For information on how to install and configure GPload and GPfdist, please refer to the Greenplum Administration Guide.
Options
Option |
Description |
---|---|
Step name |
Name of the step. |
Connection |
The database connection(JDBC) to which you will be loading data. Note that you must set $PGPASSWORD in the environment where gpload executes, the password is not transfered to the gpload process from kettle. |
Target schema |
The name of the Schema for the table to write data to. |
Target table |
The name of the target table to write data to. |
Load method |
Defines whether to actually call gpload (Automatic) after generating the configuration and data files or stop execution after the files are created (Manual) so that gpload could be run manually at a later time. |
Erase cfg/dat files after use |
Configure whether or not you want the control and data files generated to be removed after execution of the transformation. |
Fields Tab
Option |
Description |
---|---|
Load action |
Defines the type of load you wish to perform: |
Get Field |
Click this button to retrieve a list of potential fields to load based on the input fields coming into this step. |
Edit Mapping |
Click this button to open the mapping editor allowing you to change the mapping between fields from the source data file and the corresponding field the data will be written to in the target table. |
Table Field |
Name of the column in the "Target Table" that maps to a "Stream field" |
Stream Field |
Name of a field input stream.
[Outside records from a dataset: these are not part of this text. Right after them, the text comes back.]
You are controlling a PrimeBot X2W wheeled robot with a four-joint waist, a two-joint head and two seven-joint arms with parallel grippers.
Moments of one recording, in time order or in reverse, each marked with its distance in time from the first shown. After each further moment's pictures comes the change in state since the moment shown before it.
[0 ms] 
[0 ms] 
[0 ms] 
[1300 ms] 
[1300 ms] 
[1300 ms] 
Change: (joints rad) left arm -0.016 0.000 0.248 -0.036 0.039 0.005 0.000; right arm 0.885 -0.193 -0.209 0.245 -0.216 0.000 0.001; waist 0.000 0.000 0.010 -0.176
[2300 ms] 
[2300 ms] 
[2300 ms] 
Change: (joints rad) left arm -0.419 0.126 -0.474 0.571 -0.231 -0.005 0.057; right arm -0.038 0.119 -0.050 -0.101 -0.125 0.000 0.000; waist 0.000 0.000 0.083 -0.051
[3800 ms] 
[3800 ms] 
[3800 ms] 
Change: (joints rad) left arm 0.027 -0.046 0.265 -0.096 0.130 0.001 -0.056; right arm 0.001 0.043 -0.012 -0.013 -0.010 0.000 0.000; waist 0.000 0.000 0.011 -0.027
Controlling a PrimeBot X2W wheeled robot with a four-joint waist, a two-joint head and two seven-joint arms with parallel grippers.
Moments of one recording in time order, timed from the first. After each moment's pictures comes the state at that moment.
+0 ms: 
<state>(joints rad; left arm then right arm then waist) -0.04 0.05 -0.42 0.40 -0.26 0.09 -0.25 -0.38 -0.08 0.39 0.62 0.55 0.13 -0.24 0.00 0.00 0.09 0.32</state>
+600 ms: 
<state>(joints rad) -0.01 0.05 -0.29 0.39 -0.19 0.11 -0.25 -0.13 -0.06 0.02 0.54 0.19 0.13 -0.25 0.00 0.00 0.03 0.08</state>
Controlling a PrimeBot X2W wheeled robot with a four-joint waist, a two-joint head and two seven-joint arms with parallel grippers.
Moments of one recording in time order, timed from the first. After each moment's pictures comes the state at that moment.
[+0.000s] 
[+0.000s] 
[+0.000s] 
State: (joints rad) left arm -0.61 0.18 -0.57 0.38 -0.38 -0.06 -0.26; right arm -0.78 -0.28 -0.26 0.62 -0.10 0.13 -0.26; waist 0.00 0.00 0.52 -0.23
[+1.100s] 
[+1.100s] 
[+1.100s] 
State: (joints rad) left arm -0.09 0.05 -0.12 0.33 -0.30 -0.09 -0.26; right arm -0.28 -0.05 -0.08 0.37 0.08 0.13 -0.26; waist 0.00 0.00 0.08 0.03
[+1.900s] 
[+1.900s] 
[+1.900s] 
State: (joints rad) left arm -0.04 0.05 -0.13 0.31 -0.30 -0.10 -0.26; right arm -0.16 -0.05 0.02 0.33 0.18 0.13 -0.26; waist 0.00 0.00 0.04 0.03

The data in this field will be loaded into the database column specified by "Table Field". |
Date Mask |
The date mask to use of the "Stream Field" is a date type. |
Match |
Boolean. Setting to "Y" indicates that the column is to be used in the "match criteria" of the join condition of the update. |
Update |
Boolean. If set to ""Y then the column will be updated for the rows that meet the "match criteria". |
Update condition |
Optional. Specifies a Boolean condition, similar to what you would declare in a SQL WHERE clause, that must be met in order for a row in the target table to be updated or inserted, in the case of a MERGE. |
Local Host Names Tab
Option |
Description |
---|---|
Port |
Optional. Specifies the specific port number that the gpfdist file distribution program should use. If not specified and Hostname(s) |
Hostname |
Optional. Specifies the host name or IP address of the local machine on |
GP Configuration tab
Option |
Description |
---|---|
Path to the gpload |
The path to where the GPload utility is installed. |
Control file |
Defines the name of the GPload control file that will be generated. control${Internal.Step.CopyNr}.cfg |
Error table |
Defines the target table where error records will be written to. If the table exists it will not be truncated before the load. If the table does not exist it will be created. |
Maximum errors |
Defines the maximum number of errors to allow before the load operation is aborted. Erros are logged to the specified "Error Table". |
Log file |
Specify the location for where GPload will write log information. This information is what would be displayed in a terminal or window if gpload was executed at the command line. |
Data file |
Defines the name of the Data file(s) that will be written for subsequent loading in the target tables by GPload. load${Internal.Step.CopyNr}.dat |
Delimiter |
Delimits the fields written to "Data file". This delimiter is then specified in the generated control file. |
Encoding |
Specify the character set encoding of the data file. Supported encodings are: |
Example
The attached transformation, GPLoad-localhost-variables, demonstrates how environmental variables can be used in the Greenplum Load step to defined local hosts.
Metadata Injection Support (7.x and later)
All fields of this step support metadata injection. You can use this step with ETL Metadata Injection to pass metadata to your transformation at runtime.